## What is needed
Set down each line of the listing below exactly as it is written.

=== Provided data ===

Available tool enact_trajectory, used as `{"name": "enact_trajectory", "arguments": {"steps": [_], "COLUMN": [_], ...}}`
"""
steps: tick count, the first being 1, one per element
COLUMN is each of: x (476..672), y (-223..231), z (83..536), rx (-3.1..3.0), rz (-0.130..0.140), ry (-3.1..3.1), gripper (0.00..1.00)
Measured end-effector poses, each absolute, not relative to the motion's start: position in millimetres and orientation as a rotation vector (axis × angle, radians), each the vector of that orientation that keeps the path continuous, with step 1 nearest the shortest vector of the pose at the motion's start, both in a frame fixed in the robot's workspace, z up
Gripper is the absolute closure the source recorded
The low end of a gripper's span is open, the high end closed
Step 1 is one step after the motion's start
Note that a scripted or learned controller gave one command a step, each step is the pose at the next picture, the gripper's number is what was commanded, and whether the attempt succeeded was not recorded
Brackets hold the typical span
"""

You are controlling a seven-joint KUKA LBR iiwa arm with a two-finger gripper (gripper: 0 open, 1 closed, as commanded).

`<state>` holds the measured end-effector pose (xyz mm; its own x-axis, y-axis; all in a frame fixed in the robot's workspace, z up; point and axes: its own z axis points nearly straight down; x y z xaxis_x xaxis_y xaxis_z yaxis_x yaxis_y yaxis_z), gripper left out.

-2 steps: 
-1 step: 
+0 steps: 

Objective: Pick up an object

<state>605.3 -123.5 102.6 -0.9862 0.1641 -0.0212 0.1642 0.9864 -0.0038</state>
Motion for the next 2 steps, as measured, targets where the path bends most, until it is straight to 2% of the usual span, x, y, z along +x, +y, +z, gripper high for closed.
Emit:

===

## Reply to the task
Available tool enact_trajectory, used as `{"name": "enact_trajectory", "arguments": {"steps": [_], "COLUMN": [_], ...}}`
"""
steps: tick count, the first being 1, one per element
COLUMN is each of: x (476..672), y (-223..231), z (83..536), rx (-3.1..3.0), rz (-0.130..0.140), ry (-3.1..3.1), gripper (0.00..1.00)
Measured end-effector poses, each absolute, not relative to the motion's start: position in millimetres and orientation as a rotation vector (axis × angle, radians), each the vector of that orientation that keeps the path continuous, with step 1 nearest the shortest vector of the pose at the motion's start, both in a frame fixed in the robot's workspace, z up
Gripper is the absolute closure the source recorded
The low end of a gripper's span is open, the high end closed
Step 1 is one step after the motion's start
Note that a scripted or learned controller gave one command a step, each step is the pose at the next picture, the gripper's number is what was commanded, and whether the attempt succeeded was not recorded
Brackets hold the typical span
"""

You are controlling a seven-joint KUKA LBR iiwa arm with a two-finger gripper (gripper: 0 open, 1 closed, as commanded).

`<state>` holds the measured end-effector pose (xyz mm; its own x-axis, y-axis; all in a frame fixed in the robot's workspace, z up; point and axes: its own z axis points nearly straight down; x y z xaxis_x xaxis_y xaxis_z yaxis_x yaxis_y yaxis_z), gripper left out.

-2 steps: 
-1 step: 
+0 steps: 

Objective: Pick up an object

<state>605.3 -123.5 102.6 -0.9862 0.1641 -0.0212 0.1642 0.9864 -0.0038</state>
Motion for the next 2 steps, as measured, targets where the path bends most, until it is straight to 2% of the usual span, x, y, z along +x, +y, +z, gripper high for closed.
Emit:

No further output is expected here.